• **Task prompt**
The lines to repeat are those below from the one containing "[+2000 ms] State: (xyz" down to the one containing "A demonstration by", both included; reproduce them exactly and nothing else.

(Records from a dataset)
____

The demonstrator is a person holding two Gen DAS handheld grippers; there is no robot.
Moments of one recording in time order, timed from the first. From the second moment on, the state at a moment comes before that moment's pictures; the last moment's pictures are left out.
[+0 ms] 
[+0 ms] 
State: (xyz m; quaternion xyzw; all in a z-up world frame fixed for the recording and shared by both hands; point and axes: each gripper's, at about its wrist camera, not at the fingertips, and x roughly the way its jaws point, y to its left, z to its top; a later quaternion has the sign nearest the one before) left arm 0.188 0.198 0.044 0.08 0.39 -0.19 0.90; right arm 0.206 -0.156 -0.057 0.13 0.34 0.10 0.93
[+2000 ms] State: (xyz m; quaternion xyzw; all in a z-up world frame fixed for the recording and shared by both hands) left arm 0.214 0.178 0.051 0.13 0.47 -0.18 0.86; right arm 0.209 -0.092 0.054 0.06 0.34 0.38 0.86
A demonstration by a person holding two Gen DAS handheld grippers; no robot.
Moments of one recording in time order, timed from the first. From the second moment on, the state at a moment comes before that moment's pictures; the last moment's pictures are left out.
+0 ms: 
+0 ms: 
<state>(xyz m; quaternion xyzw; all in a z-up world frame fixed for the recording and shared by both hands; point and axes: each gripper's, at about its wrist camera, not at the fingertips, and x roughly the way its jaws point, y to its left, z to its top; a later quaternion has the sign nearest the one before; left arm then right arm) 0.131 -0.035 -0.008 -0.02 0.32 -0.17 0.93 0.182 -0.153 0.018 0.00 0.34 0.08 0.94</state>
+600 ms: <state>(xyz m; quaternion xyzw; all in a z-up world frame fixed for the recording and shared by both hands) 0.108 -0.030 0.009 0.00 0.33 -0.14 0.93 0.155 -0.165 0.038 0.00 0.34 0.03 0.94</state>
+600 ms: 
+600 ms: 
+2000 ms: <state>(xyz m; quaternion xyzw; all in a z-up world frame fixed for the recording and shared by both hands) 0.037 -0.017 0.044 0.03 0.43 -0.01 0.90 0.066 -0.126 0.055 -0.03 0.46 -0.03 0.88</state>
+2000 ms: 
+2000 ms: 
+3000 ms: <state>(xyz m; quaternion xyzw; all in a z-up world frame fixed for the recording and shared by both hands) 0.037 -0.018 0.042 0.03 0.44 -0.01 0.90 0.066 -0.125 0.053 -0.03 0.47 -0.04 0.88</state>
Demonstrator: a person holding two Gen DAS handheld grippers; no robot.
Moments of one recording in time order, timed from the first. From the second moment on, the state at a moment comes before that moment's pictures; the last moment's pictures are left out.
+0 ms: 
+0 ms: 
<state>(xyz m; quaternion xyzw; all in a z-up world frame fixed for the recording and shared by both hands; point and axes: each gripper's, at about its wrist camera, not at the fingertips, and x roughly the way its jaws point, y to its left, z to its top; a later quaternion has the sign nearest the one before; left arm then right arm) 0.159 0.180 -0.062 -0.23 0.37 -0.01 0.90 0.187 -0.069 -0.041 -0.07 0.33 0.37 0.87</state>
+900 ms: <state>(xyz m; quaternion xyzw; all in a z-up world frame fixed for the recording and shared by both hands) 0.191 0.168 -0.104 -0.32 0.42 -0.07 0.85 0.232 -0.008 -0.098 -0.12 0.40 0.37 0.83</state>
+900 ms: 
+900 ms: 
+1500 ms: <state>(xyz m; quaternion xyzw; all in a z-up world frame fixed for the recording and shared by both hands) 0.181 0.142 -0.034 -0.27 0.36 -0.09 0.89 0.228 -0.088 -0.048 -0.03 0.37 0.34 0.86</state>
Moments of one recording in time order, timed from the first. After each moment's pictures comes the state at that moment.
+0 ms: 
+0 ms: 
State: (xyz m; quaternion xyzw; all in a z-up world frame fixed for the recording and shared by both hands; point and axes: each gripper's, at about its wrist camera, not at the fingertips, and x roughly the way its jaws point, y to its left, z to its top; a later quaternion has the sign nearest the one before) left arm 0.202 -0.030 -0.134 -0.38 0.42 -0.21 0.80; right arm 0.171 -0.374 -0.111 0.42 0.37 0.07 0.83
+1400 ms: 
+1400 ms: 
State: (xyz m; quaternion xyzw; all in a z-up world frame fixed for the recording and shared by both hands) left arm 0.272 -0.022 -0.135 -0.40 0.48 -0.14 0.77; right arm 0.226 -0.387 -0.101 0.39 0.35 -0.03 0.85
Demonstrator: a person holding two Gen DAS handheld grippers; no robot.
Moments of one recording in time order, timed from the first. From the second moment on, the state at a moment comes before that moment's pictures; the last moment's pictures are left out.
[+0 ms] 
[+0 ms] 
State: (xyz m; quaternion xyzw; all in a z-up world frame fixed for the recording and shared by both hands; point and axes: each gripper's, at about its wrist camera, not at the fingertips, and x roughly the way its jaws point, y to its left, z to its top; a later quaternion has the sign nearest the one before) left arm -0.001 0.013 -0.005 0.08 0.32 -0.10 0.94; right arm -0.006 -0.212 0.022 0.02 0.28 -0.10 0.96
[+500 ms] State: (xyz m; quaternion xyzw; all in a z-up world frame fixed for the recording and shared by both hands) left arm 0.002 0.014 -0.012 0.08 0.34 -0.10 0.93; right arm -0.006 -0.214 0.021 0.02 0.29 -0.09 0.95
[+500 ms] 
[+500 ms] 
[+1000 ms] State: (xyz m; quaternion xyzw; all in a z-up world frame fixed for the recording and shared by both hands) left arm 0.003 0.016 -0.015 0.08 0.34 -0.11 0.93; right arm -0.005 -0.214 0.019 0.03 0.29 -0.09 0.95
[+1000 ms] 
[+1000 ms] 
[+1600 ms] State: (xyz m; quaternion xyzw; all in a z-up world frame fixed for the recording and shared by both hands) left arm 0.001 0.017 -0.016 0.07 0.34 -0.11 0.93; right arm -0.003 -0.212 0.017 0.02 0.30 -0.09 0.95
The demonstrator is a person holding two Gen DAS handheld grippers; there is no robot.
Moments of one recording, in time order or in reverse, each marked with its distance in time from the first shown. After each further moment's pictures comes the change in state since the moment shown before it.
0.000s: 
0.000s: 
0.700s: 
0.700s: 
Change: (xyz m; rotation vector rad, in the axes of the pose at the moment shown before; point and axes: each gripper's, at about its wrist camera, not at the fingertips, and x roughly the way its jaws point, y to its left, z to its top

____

• **Finished exercise**
[+2000 ms] State: (xyz m; quaternion xyzw; all in a z-up world frame fixed for the recording and shared by both hands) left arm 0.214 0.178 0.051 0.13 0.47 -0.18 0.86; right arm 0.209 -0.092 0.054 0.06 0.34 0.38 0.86
A demonstration by a person holding two Gen DAS handheld grippers; no robot.

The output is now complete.